When carrying out an ELISA assay it is important to prepare your samples in order to achieve the best possible results. Below we have a list of procedures for the preparation of samples for different sample types.
Sample Type
Protocol
Serum
If using serum separator tubes, allow samples to clot for 30 minutes at room temperature. Centrifuge for 10 minutes at 1,000x g. Collect the serum fraction and assay promptly or aliquot and store the samples at -80°C. Avoid multiple freeze-thaw cycles. If serum separator tubes are not being used, allow samples to clot overnight at 2-8°C. Centrifuge for 10 minutes at 1,000x g. Remove serum and assay promptly or aliquot and store the samples at -80°C. Avoid multiple freeze-thaw cycles.
Plasma
Collect plasma using EDTA or heparin as an anticoagulant. Centrifuge samples at 4°C for 15 mins at 1000 × g within 30 mins of collection. Collect the plasma fraction and assay promptly or aliquot and store the samples at -80°C. Avoid multiple freeze-thaw cycles. Note: Over haemolysed samples are not suitable for use with this kit.

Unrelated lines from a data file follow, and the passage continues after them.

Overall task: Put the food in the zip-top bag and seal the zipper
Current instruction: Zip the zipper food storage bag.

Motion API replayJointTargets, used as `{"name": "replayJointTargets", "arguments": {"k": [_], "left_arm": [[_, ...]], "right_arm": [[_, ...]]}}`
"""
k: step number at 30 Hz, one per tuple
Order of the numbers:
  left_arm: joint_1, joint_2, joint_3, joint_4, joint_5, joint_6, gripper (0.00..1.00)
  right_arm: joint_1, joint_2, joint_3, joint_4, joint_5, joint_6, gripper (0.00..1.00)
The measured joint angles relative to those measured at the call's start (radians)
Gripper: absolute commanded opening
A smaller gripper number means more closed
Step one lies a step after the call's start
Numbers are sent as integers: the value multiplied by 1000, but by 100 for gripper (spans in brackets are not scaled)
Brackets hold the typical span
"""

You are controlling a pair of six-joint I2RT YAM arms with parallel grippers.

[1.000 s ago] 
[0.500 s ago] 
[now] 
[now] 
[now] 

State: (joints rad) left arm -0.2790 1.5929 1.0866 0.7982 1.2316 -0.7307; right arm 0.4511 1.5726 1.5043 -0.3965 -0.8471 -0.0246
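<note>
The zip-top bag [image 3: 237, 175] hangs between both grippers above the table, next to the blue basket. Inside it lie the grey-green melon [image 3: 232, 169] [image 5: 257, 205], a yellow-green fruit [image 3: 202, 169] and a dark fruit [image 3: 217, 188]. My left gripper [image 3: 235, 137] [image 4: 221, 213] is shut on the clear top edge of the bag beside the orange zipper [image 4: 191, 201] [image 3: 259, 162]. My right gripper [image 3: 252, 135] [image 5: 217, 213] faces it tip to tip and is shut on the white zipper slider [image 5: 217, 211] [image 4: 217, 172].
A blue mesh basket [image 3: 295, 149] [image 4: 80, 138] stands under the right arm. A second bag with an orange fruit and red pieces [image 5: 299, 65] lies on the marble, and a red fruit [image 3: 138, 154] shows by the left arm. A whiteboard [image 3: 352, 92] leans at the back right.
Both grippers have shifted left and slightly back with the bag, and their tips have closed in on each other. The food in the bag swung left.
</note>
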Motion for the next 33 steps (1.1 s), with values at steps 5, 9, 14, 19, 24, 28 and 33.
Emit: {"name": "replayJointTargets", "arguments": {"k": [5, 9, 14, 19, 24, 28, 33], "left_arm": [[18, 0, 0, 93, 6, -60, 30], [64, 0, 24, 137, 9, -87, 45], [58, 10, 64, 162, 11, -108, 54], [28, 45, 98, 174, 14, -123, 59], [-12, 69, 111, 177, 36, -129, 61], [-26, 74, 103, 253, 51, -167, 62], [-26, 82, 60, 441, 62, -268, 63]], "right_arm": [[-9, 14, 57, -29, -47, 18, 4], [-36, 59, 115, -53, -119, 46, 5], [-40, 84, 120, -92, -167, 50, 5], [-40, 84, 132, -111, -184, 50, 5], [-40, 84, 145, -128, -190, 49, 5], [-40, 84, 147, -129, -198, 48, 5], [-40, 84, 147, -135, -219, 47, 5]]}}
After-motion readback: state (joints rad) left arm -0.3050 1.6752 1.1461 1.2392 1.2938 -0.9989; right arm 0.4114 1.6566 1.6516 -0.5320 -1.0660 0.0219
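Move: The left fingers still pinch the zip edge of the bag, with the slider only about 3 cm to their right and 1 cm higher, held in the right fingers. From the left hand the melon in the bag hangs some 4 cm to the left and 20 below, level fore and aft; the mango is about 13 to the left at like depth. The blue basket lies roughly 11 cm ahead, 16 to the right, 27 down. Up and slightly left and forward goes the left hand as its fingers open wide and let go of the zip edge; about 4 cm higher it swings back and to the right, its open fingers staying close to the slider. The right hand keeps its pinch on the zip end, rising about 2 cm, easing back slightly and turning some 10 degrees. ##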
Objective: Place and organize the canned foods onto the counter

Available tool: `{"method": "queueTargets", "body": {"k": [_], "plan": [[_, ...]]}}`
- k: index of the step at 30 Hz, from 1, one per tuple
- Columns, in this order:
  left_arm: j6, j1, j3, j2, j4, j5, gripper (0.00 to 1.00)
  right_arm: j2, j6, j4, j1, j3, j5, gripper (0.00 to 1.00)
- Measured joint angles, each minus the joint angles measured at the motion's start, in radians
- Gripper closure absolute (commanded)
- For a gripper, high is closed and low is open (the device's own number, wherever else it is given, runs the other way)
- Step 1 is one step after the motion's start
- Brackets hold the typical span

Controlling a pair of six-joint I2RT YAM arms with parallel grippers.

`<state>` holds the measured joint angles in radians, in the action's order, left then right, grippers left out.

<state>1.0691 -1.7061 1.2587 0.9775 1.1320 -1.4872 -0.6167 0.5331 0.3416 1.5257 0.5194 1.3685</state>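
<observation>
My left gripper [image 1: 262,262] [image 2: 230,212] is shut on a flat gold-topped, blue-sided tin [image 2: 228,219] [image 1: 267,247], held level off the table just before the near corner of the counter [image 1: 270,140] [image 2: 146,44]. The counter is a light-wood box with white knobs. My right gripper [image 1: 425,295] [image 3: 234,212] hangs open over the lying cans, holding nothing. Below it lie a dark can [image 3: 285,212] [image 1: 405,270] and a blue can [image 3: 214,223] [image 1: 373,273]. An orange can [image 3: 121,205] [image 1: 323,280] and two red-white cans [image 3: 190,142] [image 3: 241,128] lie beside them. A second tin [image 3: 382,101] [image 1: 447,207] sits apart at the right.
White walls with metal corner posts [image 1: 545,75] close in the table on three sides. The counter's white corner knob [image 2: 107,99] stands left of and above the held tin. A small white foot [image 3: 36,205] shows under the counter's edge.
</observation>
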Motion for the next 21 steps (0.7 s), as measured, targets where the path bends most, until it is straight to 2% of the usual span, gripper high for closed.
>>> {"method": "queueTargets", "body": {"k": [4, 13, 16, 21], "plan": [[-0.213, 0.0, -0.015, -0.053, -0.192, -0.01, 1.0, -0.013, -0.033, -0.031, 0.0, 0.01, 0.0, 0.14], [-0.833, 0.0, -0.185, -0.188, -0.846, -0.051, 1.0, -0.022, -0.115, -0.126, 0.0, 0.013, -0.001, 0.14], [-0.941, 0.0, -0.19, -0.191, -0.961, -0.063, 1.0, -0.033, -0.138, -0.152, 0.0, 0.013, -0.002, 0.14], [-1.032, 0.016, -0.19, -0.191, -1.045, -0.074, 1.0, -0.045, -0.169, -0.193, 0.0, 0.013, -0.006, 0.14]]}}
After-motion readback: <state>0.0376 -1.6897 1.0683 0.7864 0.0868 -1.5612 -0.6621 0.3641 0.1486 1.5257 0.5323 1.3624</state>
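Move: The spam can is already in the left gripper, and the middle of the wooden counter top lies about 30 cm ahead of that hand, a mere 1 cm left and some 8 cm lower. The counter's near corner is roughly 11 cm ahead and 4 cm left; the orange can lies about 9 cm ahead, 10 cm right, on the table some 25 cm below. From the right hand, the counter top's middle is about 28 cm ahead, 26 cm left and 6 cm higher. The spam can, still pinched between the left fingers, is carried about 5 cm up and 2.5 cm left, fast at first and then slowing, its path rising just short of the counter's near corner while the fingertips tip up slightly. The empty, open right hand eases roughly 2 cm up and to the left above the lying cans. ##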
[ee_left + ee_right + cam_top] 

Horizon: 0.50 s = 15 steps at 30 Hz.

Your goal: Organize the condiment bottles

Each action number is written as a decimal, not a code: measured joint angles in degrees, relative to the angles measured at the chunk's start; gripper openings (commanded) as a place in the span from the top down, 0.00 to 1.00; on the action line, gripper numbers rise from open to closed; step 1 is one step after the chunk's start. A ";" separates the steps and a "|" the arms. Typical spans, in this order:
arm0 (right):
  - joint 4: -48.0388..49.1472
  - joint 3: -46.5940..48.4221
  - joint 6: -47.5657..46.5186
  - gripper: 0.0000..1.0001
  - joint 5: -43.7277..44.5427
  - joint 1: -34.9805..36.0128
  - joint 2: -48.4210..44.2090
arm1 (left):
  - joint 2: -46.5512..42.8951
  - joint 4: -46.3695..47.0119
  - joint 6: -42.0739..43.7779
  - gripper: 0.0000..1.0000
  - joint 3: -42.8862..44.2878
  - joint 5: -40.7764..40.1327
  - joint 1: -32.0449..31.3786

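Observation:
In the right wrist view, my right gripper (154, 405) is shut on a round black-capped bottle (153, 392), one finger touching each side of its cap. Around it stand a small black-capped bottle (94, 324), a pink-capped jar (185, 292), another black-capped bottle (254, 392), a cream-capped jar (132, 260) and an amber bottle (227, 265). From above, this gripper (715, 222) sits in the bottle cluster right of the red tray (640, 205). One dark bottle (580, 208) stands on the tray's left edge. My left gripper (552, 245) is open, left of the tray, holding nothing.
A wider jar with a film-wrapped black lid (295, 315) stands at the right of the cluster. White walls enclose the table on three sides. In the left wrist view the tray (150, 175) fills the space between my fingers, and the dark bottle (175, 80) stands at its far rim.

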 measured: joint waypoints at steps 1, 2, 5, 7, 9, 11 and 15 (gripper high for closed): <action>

Urine & Cerebrospinal Fluid
Collect the urine (mid-stream) in a sterile container, centrifuge for 20 mins at 2000-3000 rpm. Remove supernatant and assay immediately. If any precipitation is detected, repeat the centrifugation step. A similar protocol can be used for cerebrospinal fluid.
Cell culture supernatant
Collect the cell culture media by pipette, followed by centrifugation at 4°C for 20 mins at 1500 rpm. Collect the clear supernatant and assay immediately.
Cell lysates
Solubilize cells in lysis buffer and allow to sit on ice for 30 minutes. Centrifuge tubes at 14,000 x g for 5 minutes to remove insoluble material. Aliquot the supernatant into a new tube and discard the remaining whole cell extract. Quantify total protein concentration using a total protein assay. Assay immediately or aliquot and store at ≤ -20 °C.
Tissue homogenates
The preparation of tissue homogenates will vary depending upon tissue type. Rinse tissue with 1X PBS to remove excess blood & homogenize in 20ml of 1X PBS (including protease inhibitors) and store overnight at ≤ -20°C. Two freeze-thaw cycles are required to break the cell membranes. To further disrupt the cell membranes you can sonicate the samples. Centrifuge homogenates for 5 mins at 5000xg. Remove the supernatant and assay immediately or aliquot and store at -20°C or -80°C.
Tissue lysates
Rinse tissue with PBS, cut into 1-2 mm pieces, and homogenize with a tissue homogenizer in PBS. Add an equal volume of RIPA buffer containing protease inhibitors and lyse tissues at room temperature for 30 minutes with gentle agitation. Centrifuge to remove debris. Quantify total protein concentration using a total protein assay. Assay immediately or aliquot and store at ≤ -20 °C.
Breast Milk
Collect milk samples and centrifuge at 10,000 x g for 60 min at 4°C. Aliquot the supernatant and assay. For long term use, store samples at -80°C. Minimize freeze/thaw cycles.